**AIM OF THE TASK**
Please set down the data again exactly, minus the pictures.

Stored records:
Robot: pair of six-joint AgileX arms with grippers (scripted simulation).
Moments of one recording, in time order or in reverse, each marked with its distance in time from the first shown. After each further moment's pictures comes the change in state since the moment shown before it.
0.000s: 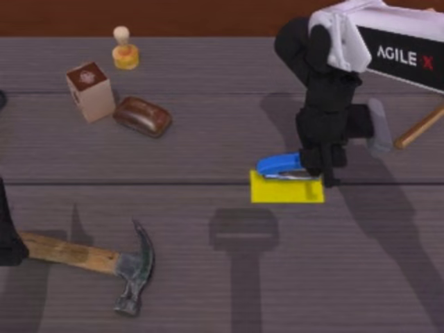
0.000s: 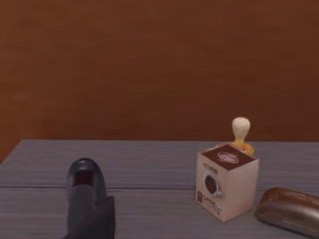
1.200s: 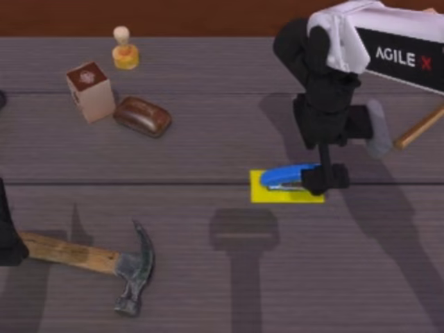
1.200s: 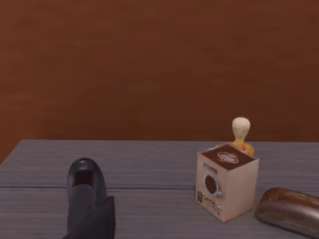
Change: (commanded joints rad) left arm 0.000 0.000 0.000 0.000 0.000 0.000; right arm 0.000 0.000 0.000 0.000 0.000 0.000
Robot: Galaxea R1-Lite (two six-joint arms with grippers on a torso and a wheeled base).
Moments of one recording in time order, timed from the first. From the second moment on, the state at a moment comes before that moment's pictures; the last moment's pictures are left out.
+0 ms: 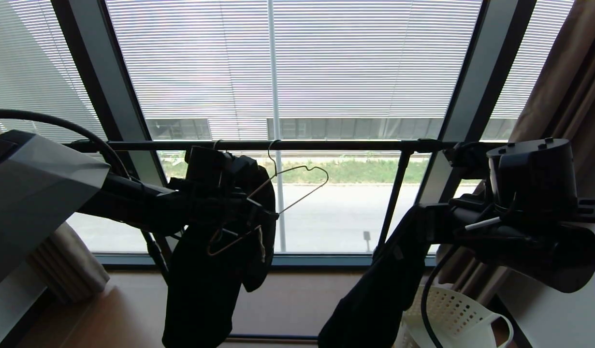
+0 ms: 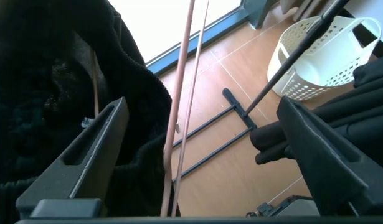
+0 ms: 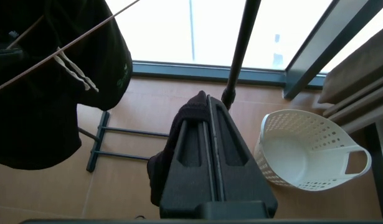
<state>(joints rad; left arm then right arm) -0.36 2.11 -1.25 -0.27 -0.20 0.21 0.61 1.56 -0.84 -0.20 -0.44 0.34</state>
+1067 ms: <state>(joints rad) -0.40 2.10 -1.18 -0.34 -0.07 0.18 0.61 1.57 -0.84 -0.20 -0.44 0.34</state>
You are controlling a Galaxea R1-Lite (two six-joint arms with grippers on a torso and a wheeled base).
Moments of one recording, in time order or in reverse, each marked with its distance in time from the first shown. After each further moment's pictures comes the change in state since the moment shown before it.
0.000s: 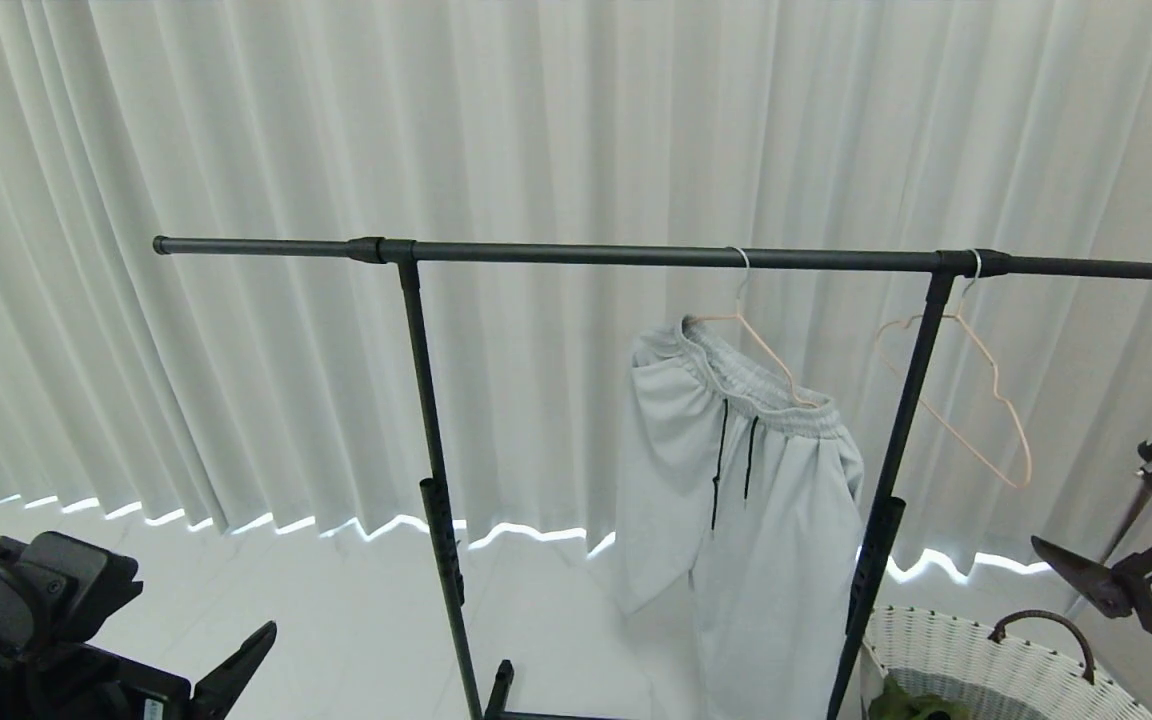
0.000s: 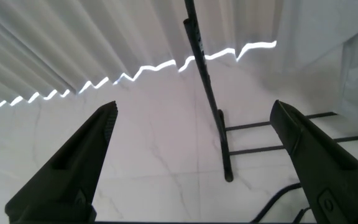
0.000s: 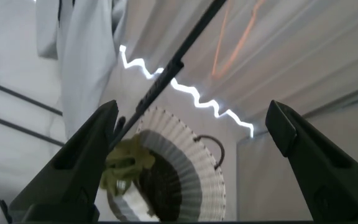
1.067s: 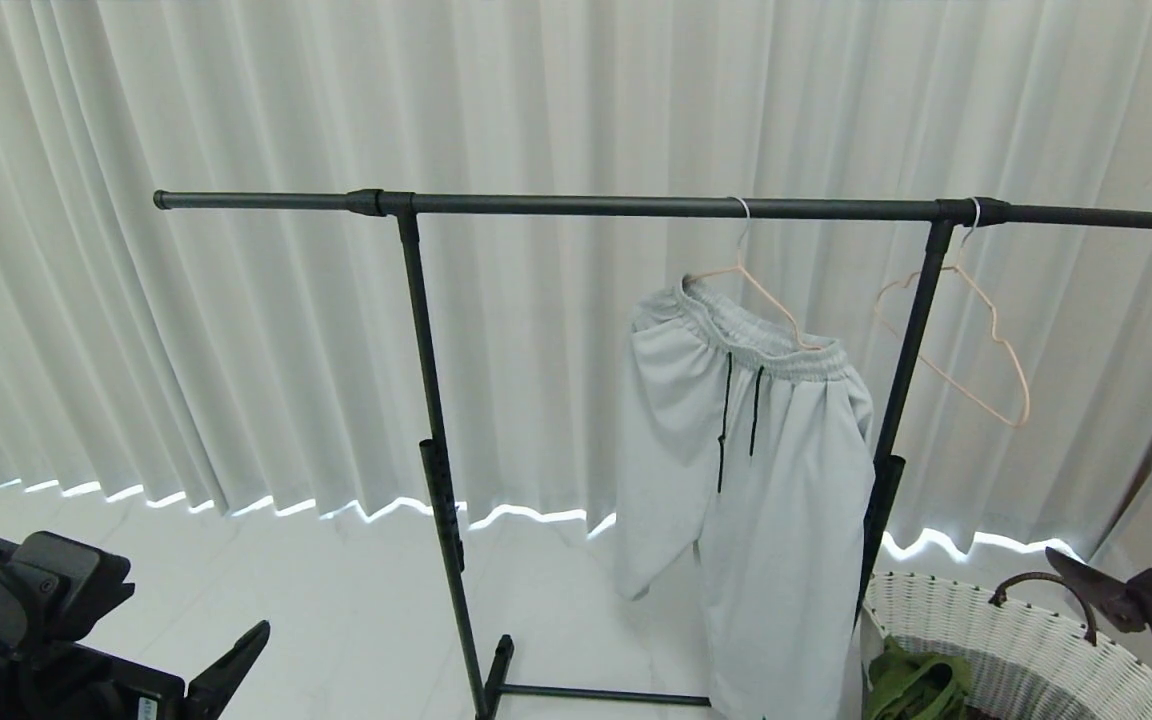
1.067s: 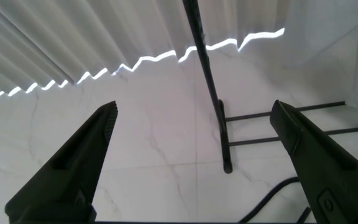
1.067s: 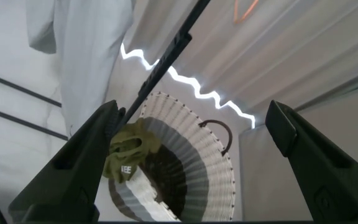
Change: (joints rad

**TASK RESULT**
Robot: pair of six-joint AgileX arms with grippers (scripted simulation).
Moments of one recording, in time order or in reverse, each marked with its distance in time from the first shown. After each further moment's pictures comes the change in state since the moment shown before it.
0.000s: 
0.000s: 
1.200s: 
1.200s: 
Change: (commanded joints rad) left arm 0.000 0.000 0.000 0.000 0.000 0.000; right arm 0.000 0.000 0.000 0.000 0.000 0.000
Robot: Galaxea R1-Lite (two six-joint arms with grippers on a torso and a wheeled base).
Moments of one recording in time order, timed from the first. From the second moment on, the state at a moment comes before that moment's pictures; the last moment's pictures are left out.
+0 ms: 
+0 ms: 
+0 ms: 
<state>(joints rad; left arm then right arm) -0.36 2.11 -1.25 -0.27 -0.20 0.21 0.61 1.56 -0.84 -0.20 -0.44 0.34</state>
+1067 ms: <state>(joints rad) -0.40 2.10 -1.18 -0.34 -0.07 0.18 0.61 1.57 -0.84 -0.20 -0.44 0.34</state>
You are controlling a Galaxea R1-Lite (two six-joint arms with grippers on a torso and a wheeled base).
Moments of one recording, in time order or in reverse, each marked with its distance in time from the first shown. After each further moment's pictures comes the change in state since the moment shown before it.
0.000s: 
0.000s: 
0.000s: 
1.067s: 
1.067s: 
1.067s: 
Change: (joints rad

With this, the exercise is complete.